Produsen sel bahan bakar hidrogen untuk transportasi Symbio pada hari Rabu mengumumkan penghapusan lebih dari 350 pekerjaan di pabrik barunya di pinggiran Lyon, lapor Kemajuan. Hal ini menyusul penarikan diri sebagai pelanggan pemegang saham Stellantis.
Pagi harinya, rencana restrukturisasi disampaikan kepada perwakilan karyawan perusahaan patungan antara produsen ban Michelin, pemasok mobil Forvia, dan pabrikan Stellantis, yang masing-masing memiliki sepertiga modal.
Rencana sosial “kekerasan sosial yang jarang terjadi”
Rencana tersebut membayangkan “pengurangan tenaga kerja sekitar 70%”, atau “lebih dari 350 kehilangan pekerjaan dari 530 pekerjaan saat ini,” tulis perwakilan terpilih dari Komite Ekonomi dan Sosial (CSE) dalam siaran persnya. Ini adalah rencana sosial “kekerasan sosial yang jarang terjadi di sektor kita”, tambah mereka, menilai “langkah-langkah dukungan” yang diusulkan pada tahap ini “tidak sesuai dengan kemampuan finansial para pemegang saham”.
Rencana tersebut membuat “pekerja berada dalam ketidakpastian total dan kekacauan yang meluas,” lanjut Sekretaris CSE Vincent Guilly dan delegasi CFDT Pierrick Balestrière, sambil menyerukan kepada semua pemangku kepentingan untuk “mengambil tanggung jawab mereka.”

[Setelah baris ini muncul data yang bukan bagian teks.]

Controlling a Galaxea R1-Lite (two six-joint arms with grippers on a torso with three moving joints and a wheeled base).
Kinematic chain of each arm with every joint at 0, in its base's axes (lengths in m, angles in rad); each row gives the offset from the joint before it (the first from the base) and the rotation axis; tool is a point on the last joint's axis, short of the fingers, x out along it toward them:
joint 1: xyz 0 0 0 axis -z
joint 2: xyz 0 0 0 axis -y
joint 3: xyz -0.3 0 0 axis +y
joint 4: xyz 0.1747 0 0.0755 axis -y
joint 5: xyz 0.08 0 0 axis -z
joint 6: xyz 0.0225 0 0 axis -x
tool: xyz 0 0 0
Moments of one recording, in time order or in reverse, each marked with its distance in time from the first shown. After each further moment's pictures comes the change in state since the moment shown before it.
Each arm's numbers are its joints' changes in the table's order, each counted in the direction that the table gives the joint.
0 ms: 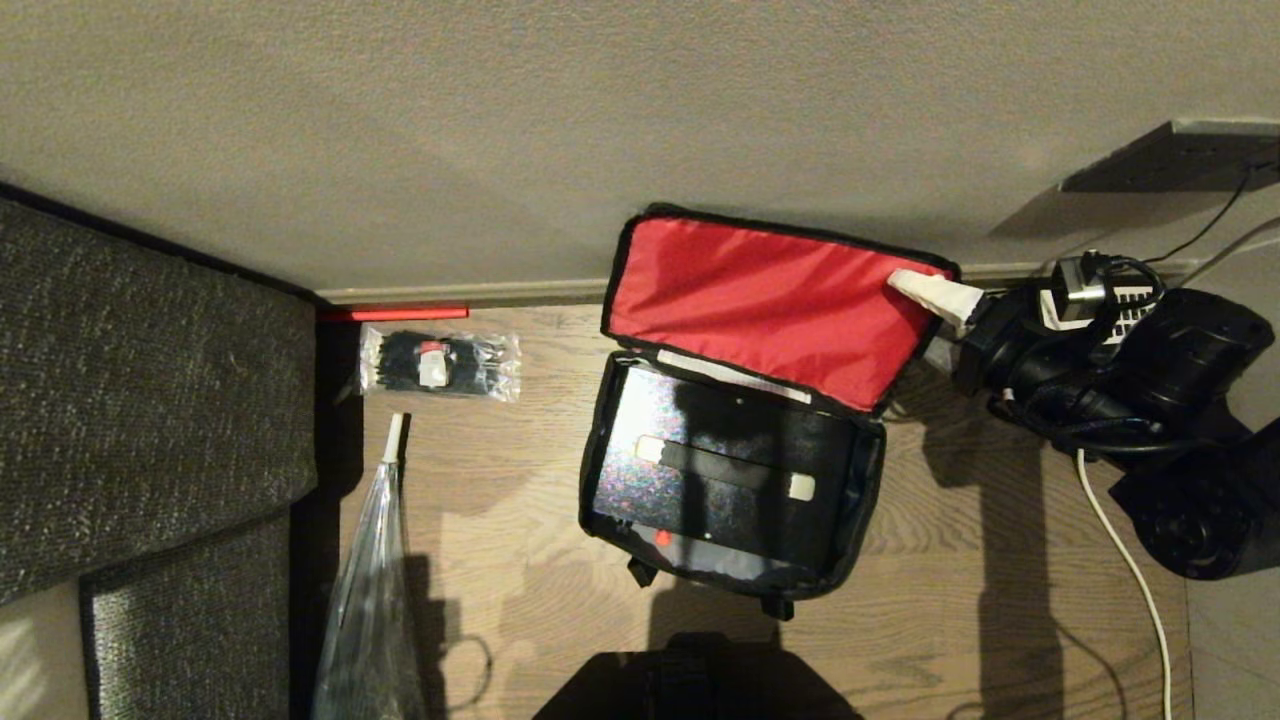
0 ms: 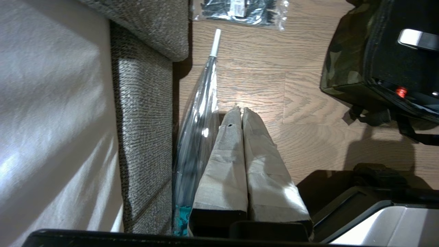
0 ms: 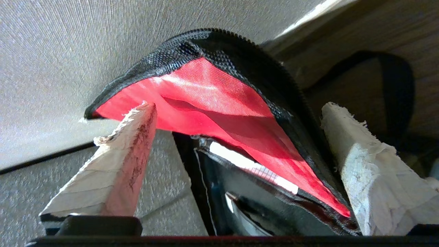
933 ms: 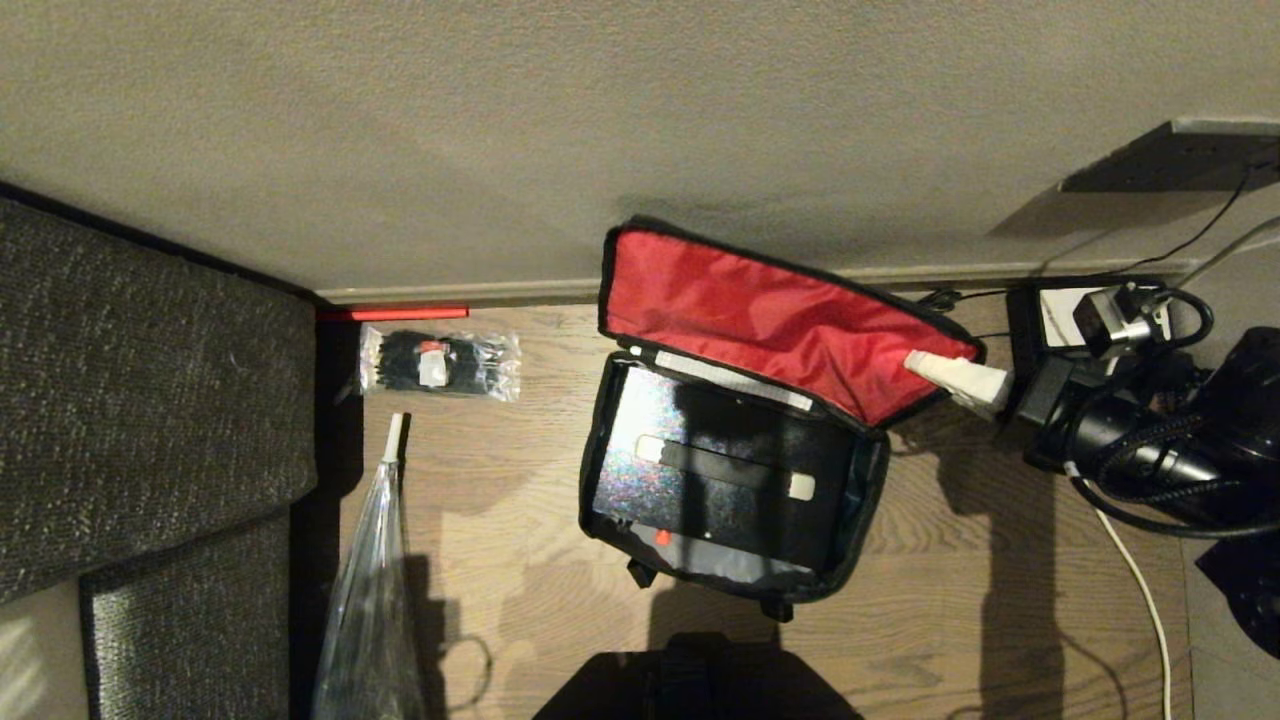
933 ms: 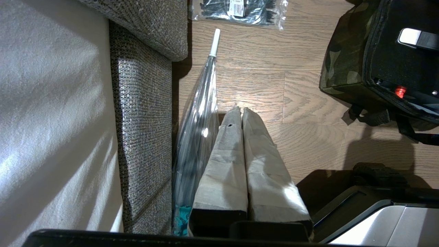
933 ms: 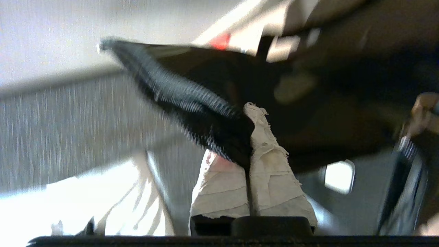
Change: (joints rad) left arm 0.000 0.000 0.000 0.000 0.000 0.000; right arm -0.001 0.167 0.262 -0.009 -0.206 0.102
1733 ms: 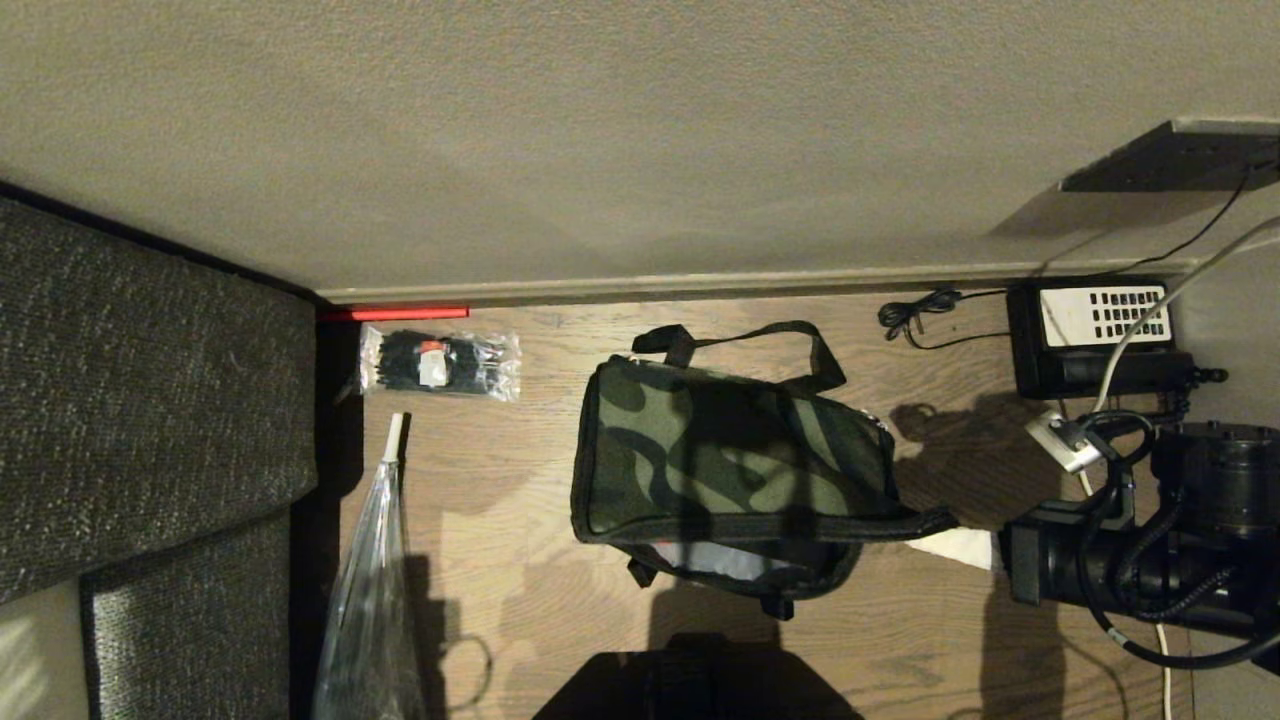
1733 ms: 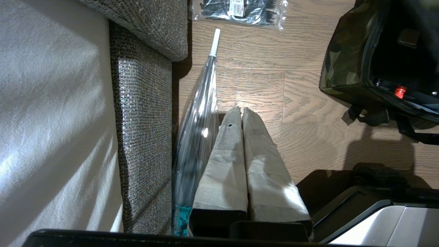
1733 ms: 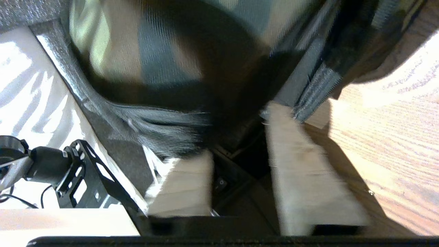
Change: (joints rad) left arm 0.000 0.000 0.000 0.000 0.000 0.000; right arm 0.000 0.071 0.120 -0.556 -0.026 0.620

Menurut siaran pers manajemen, Symbio “berada di tengah-tengah restrukturisasi besar-besaran” untuk bertahan dari rencana hilangnya pesanan Stellantis, dan Symbio harus “mengubah ukuran” sambil mempertahankan hanya 175 posisi. “Mengejar bisnis kami memerlukan transformasi yang mendalam dan sulit,” kata CEO Symbio Philippe Lucas, dikutip dalam dokumen tersebut. “Saya pribadi akan memastikan bahwa proses transisi dan dukungan manusia yang dihasilkan akan menjadi teladan.”

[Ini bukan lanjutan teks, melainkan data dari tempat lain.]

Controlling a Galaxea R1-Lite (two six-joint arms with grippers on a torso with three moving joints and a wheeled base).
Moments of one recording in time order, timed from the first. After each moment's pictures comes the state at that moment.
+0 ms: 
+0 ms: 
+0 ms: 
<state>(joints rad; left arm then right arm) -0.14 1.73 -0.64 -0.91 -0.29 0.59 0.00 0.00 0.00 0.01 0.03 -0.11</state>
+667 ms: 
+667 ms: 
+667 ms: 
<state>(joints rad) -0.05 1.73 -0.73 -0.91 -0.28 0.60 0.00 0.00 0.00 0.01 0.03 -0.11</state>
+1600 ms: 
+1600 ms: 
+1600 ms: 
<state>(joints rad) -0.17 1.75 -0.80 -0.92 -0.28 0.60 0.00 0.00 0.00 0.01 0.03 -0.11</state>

Pabrik Saint-Fons diresmikan pada tahun 2023 dengan meriah
Symbio adalah sebuah start-up kecil yang inovatif ketika dimulai pada tahun 2010, namun tumbuh berkat masuknya raksasa industri ke ibukotanya dan pada bulan Desember 2023, pabrik sel bahan bakar terbesar di Eropa dibuka di Saint-Fons (Rhône) dengan meriah. Untuk melengkapi kendaraan komersial, bus, dan bahkan pick-up, pabrik tersebut diharapkan memproduksi 15.000 sistem hidrogen pada tahun 2024 dan meningkat menjadi 50.000 per tahun pada tahun 2026. Sekitar 80% produksi ditujukan untuk Stellantis.
Negara telah menginvestasikan 600 juta euro, sebagai bagian dari rencana subsidi Eropa, dan menaruh banyak harapan pada ‘pabrik raksasa’ ini. “Transisi energi dan ekologi sedang terjadi saat ini,” kata Menteri Transisi Energi saat itu, Agnès Pannier-Runacher, saat peresmian.
Namun Stellantis “tidak pernah mengubah volume ini menjadi pesanan pasti,” kata pejabat terpilih CSE, dan pada bulan Juli pabrikan tersebut meresmikan penarikannya, menjelaskan bahwa mereka tidak melihat “prospek keuntungan ekonomi jangka menengah”. Michelin kemudian mengutuk “keputusan yang tidak terduga, brutal, dan tidak terkoordinasi”. Stellantis memperkirakan biaya untuk mengakhiri program hidrogen ini sebesar 700 juta euro pada saat itu. Prosedur mediasi kemudian dimulai di pengadilan niaga untuk mendapatkan kompensasi finansial. Menurut manajemen, “perjanjian refinancing” telah disepakati pada akhir November, namun tidak memberikan angka berapa jumlahnya.